Einzelne Hoffnungsschimmer
Also unternimmt Sonne, was noch möglich ist. Zum einen setzt die Organisation nun Lehrer als Gesundheitsbeauftragte ein, die im Dorf Aufklärungsarbeit leisten und Masken verteilen. Zum anderen zahlt die NGO die Gehälter der auch beschäftigungslosen Mitarbeiter weiter. "Sie haben Familien und müssen diese auch während der Krise ernähren."

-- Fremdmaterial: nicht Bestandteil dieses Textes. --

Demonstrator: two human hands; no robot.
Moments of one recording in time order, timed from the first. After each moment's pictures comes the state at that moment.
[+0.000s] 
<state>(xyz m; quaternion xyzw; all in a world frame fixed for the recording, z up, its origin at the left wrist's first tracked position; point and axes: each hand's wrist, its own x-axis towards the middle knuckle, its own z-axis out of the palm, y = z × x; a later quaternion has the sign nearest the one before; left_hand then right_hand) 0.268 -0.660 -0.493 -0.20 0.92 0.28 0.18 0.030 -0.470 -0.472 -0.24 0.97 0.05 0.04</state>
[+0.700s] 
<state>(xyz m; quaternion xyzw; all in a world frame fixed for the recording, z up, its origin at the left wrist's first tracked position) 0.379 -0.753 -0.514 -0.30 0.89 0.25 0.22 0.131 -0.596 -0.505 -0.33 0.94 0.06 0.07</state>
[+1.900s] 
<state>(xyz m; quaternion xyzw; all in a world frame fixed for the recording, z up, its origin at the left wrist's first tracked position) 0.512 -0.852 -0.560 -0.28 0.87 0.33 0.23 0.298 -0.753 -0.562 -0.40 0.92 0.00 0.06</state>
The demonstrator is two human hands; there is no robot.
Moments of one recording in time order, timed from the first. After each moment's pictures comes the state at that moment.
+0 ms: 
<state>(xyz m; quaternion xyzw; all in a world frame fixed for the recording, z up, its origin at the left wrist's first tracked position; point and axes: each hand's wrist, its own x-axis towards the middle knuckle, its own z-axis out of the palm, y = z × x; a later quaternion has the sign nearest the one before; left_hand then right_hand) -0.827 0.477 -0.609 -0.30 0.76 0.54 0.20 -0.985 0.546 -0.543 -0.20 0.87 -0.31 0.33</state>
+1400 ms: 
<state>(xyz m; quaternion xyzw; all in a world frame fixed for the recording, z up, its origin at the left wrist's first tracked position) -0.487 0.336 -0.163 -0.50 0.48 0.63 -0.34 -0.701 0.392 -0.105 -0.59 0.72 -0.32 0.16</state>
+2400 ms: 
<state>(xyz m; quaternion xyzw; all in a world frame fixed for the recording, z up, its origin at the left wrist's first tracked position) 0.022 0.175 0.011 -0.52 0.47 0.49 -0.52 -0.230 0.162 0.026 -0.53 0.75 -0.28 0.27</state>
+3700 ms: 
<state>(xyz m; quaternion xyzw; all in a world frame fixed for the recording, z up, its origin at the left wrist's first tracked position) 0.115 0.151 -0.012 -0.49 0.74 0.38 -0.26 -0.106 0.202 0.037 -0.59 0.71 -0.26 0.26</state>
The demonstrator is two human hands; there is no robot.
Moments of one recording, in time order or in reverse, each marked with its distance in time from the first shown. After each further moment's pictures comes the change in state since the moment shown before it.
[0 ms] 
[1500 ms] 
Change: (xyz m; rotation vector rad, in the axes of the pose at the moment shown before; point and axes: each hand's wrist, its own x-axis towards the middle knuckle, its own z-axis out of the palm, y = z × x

"Wir werden das machen, so lange wir das noch können", sagt Malle. Leicht wird das nicht. "Die privaten Spenden sind eingebrochen", berichtet der 54-Jährige. Hoffnung machen ihm aber einzelne, sehr großzügige Ausreißer, wie ein Spender, der plötzlich 500 Euro überwies, "weil er, wie er sagte, heuer eh nicht auf Urlaub fahren kann". Hoffnung macht Malle ebenfalls, dass die meisten großen Projektpartner, das sind Stiftungen, an Bord bleiben wollen. Diese haben nun auch der Umwidmung und Ausweitung zweier Projekte zugestimmt - der einzigen, die nun auch auf Wunsch der Regierung auf gar keinen Fall geschlossen werden dürfen.
Sonne betreibt zwei Gesundheitsstationen für aus Myanmar vertriebene Flüchtlinge der Rohingya-Minderheit und ist dabei für mehr als 50.000 Menschen zuständig. "Wir haben Schutzkleidung gekauft, verteilen Seifen, Masken und klären durch Flugblätter auf", berichtet Malle. Er kommuniziert jeden Tag mit dem örtlichen Leiter über WhatsApp. Und auch mit seinen anderen Mitarbeitern hält er Kontakt. Sie berichten ihm, dass nun viele Menschen ihr Einkommen verloren und Angst haben, ihre Familien nicht mehr ernähren zu können. Das beunruhigt Malle, der von Großstadtslums über entlegenste Dschungeldörfer bis zu unwirtlichsten Wüstenregionen schon viel Armut gesehen hat.
"Ich habe große Angst davor, wie sich die Situation in armen Ländern entwickeln wird", sagt er. "Es gibt keinen Sozialstaat. Wenn die Menschen ihren Job verlieren, sind sie auf ihr familiäres Auffangsystem angewiesen. Doch das droht die Corona-Krise auch zu zerstören."